Fadwa Joud

Imaging gold nanoparticles in living cell environments using heterodyne digital holographic microscopy

This paper describes an imaging microscopic technique based on heterodyne digital holography where subwavelength-sized gold colloids can be imaged in cell environments. Surface cellular receptors of 3T3 mouse fibroblasts are labeled with 40 nm gold nanoparticles, and the biological specimen is imaged in a total internal reflection configuration with holographic microscopy. Due to a higher scattering efficiency of the gold nanoparticles versus that of cellular structures, accurate localization of a gold marker is obtained within a 3D mapping of the entire samples scattered field, with a lateral precision of 5 nm and 100 nm in the x,y and in the z directions respectively, demonstrating the ability of holographic microscopy to locate nanoparticles in living cell environments.

Imaging a vibrating object by Sideband Digital Holography

We obtain quantitative measurements of the oscillation amplitude of vibrating objects by using sideband digital holography. The frequency sidebands on the light scattered by the object, shifted by n times the vibration frequency, are selectively detected by heterodyne holography, and images of the object are calculated for different orders n. Orders up to n = 120 have been observed, allowing the measurement of amplitudes of oscillation that are significantly larger than the optical wavelength. Using the positions of the zeros of intensity for each value of n, we reconstruct the shape of vibration the object.

Fringe free holographic measurements of large amplitude vibrations

In the measurement of the amplitude of vibration of objects, holographic imaging techniques usually involve fringe counting; because of the limited resolution of the images, measurements of large amplitudes are not accessible. We demonstrate a technique that suppresses the necessity of fringe counting--frequency sideband imaging--where the order of the sideband is considered a marker of the amplitude. The measurement is completely local: no comparison with another reference point on the object is necessary. It involves a sharp variation of a signal, which makes it robust against perturbations. The method is demonstrated in an experiment made with a vibrating clarinet reed; phase modulations as large as 1000 rad have been measured.

Two-step distortion-free reconstruction scheme for holographic microscopy

We propose a three-dimensional holographic reconstruction procedure applicable with no a priori knowledge about the recording conditions enabling distortion-free three-dimensional object reconstruction.

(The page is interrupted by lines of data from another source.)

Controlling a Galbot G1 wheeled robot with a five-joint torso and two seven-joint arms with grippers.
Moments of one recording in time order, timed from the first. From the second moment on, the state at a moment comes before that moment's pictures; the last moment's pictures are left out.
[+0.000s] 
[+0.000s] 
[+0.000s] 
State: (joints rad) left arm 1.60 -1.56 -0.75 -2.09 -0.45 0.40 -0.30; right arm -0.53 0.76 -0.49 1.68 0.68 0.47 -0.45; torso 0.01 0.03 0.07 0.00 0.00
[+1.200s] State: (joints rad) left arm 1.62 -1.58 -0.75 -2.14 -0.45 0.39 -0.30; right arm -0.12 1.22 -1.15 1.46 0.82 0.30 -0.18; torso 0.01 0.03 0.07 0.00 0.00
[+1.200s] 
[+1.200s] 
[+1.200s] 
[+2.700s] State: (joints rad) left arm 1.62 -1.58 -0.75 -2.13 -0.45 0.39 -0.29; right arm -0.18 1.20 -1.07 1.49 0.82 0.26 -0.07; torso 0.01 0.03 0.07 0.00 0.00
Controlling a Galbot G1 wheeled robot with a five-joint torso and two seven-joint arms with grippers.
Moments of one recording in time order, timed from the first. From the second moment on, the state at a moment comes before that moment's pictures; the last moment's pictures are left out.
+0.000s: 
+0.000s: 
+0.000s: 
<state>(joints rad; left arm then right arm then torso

Vibration motions studied by Heterodyne Holography

Playing with amplitude, phase and frequency of both reference and signal arms, heterodyne holography is well adapted to vibration analysis. Vibration sidebands can be imaged and stroboscopic measurement sensitive to mechanical phase can be made

Holographic microscopy for the three-dimensional exploration of light scattering from gold nanomarkers in biological media

The 3D structure of light scattering from dark-field illuminated live 3T3 cells marked with 40 nm gold nanomarkers is explored. For this purpose, we use a high resolution holographic microscope combining the off-axis heterodyne geometry and the phase-shifting acquisition of the digital holograms. Images are obtained using a novel 3D reconstruction method providing longitudinally undistorted 3D images. A comparative study of the 3D reconstructions of the scattered fields allows us to locate the gold markers which yield, contrarily to the cellular structures, well defined bright scattering patterns that are not angularly titled and clearly located along the optical axis. This characterization is an unambiguous signature of the presence of the gold biological nanomarkers, and validates the capability of digital holographic microscopy to discriminate them from background signals in live cells.

Three dimensional tracking of gold nanoparticles using digital holographic microscopy

In this paper we present a digital holographic microscope to track gold colloids in three dimensions. We report observations of 100nm gold particles in motion in water. The expected signal and the chosen method of reconstruction are described. We also discuss about how to implement the numerical calculation to reach real-time 3D tracking.

Digital Holography at Ultimate Shot Noise Level

We present an Off-Axis Phase-Shifting Digital Holographic technique able to make digital holography at shot noise level. We discuss the advantages of this technique and we give application examples.

Off-axis phase-shifting holographic interferometry for the 3D localization of cellular transmembrane receptors tagged with gold nanomarkers

In this communication, we show that off-axis digital holography combined to phase-shifting acquisition of holograms is an effective microscopic tool to fully localize, in three dimensions, transmembrane receptors of living cells tagged with Gold nanocolloids. Gold nanoparticles, known for their interesting optical properties as well as for their noncytotoxicity are used here as biomarkers to target the cellular receptors.